EXERCISE AIM
Write out each line of the entries below that holds the word "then".

※

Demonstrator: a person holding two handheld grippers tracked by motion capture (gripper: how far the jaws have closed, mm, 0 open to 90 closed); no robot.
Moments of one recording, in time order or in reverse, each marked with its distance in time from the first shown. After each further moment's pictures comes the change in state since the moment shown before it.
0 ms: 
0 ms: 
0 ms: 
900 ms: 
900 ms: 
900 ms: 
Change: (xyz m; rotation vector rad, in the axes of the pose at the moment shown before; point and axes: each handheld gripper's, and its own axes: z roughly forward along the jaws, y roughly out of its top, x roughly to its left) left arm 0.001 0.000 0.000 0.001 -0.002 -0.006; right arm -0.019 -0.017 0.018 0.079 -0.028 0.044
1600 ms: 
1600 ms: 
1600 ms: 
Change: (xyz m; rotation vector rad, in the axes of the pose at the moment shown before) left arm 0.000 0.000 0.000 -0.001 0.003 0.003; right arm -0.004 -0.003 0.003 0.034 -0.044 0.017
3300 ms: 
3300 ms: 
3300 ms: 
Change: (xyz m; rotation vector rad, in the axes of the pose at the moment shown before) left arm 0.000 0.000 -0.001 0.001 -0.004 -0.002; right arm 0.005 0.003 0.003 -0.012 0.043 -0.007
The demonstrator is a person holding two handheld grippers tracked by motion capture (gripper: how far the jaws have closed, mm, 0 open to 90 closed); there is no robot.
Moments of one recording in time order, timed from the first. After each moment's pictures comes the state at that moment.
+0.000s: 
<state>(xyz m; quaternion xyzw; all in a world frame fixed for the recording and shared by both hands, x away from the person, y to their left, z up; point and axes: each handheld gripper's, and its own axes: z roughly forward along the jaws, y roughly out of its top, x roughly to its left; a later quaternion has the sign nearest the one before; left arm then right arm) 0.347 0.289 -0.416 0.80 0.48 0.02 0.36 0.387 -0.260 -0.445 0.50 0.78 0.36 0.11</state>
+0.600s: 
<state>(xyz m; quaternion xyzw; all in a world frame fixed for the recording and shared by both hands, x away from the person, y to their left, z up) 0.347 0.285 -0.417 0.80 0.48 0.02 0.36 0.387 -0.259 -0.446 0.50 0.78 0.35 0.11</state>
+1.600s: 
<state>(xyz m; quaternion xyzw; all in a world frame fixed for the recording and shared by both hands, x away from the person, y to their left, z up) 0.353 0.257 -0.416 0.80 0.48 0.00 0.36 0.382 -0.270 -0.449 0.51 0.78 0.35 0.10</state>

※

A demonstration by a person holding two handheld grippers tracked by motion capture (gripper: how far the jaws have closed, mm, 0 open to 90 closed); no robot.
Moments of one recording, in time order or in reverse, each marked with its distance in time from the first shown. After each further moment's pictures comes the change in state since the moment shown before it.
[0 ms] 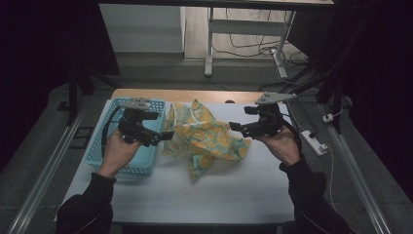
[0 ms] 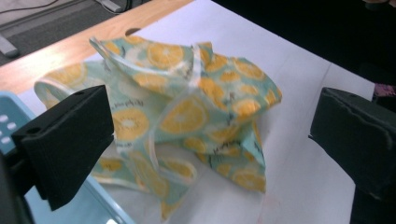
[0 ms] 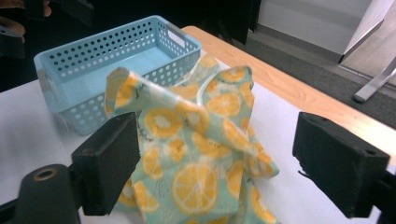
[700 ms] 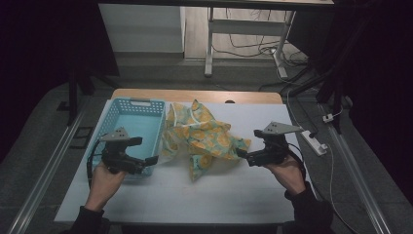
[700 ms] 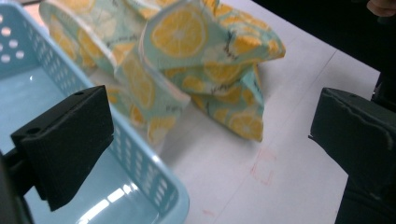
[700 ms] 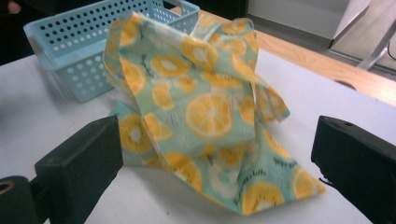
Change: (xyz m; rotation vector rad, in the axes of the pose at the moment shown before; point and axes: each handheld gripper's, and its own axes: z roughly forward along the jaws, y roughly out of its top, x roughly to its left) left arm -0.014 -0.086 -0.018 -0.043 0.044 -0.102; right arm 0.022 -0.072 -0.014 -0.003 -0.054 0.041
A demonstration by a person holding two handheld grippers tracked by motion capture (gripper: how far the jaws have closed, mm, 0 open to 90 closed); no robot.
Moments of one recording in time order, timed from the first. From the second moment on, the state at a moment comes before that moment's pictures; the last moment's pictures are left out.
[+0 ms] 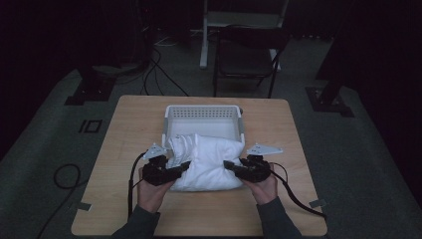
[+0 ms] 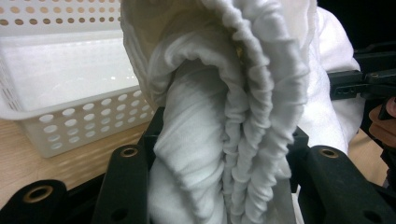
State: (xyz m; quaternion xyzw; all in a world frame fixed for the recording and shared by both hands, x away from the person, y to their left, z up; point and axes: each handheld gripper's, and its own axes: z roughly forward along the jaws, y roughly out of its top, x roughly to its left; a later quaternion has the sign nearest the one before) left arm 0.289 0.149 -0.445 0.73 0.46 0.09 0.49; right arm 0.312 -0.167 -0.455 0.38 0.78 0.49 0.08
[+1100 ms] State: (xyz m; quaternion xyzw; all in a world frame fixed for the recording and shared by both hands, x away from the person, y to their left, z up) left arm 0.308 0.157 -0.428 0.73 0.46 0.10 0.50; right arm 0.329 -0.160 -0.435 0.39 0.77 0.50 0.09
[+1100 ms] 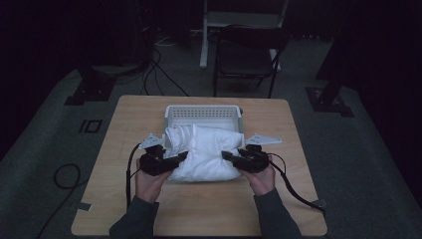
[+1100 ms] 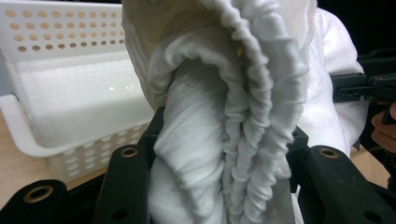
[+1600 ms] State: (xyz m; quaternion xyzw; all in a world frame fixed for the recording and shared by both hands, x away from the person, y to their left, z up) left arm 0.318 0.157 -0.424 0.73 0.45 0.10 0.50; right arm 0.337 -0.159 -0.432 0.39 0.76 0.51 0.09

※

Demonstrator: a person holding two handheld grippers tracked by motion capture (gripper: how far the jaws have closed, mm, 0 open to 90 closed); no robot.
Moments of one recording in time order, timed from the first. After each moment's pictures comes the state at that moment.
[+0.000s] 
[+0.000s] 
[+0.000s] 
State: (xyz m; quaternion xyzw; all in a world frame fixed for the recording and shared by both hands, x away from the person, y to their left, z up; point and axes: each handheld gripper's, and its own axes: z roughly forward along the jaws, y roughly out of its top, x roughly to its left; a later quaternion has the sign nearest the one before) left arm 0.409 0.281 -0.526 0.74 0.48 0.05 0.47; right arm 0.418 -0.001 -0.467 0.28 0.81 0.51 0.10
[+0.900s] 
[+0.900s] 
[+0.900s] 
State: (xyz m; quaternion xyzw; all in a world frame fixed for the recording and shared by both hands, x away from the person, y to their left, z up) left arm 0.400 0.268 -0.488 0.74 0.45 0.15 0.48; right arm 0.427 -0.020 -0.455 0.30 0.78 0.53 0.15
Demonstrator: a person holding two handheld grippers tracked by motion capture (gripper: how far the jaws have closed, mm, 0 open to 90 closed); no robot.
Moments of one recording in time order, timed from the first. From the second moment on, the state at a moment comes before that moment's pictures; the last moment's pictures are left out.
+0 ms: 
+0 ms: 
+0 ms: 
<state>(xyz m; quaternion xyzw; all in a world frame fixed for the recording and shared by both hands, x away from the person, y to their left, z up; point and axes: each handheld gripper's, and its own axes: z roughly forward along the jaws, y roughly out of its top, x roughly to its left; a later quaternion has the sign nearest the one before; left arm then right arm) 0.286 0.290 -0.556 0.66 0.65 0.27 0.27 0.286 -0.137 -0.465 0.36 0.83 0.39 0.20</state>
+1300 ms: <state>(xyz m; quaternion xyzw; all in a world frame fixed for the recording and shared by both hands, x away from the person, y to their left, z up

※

YOUR RESPONSE
<state>(xyz m; quaternion xyzw; all in a world frame fixed for the recording and shared by both hands, x away from the person, y to their left, z up; point and axes: each handheld gripper's, and its own axes: z roughly forward along the jaws, y roughly out of its top, x roughly to its left; a later quaternion has the sign nearest the one before; left arm then right arm) 0.347 0.289 -0.416 0.80 0.48 0.02 0.36 0.387 -0.260 -0.445 0.50 0.78 0.36 0.11</state>
<state>(xyz m; quaternion xyzw; all in a world frame fixed for the recording and shared by both hands, x away from the person, y to their left, z up; point and axes: each handheld gripper's, and its own axes: z roughly forward along the jaws, y roughly out of its top, x roughly to its left; a later quaternion has the sign nearest the one before; left arm then right arm) 0.286 0.290 -0.556 0.66 0.65 0.27 0.27 0.286 -0.137 -0.465 0.36 0.83 0.39 0.20</state>

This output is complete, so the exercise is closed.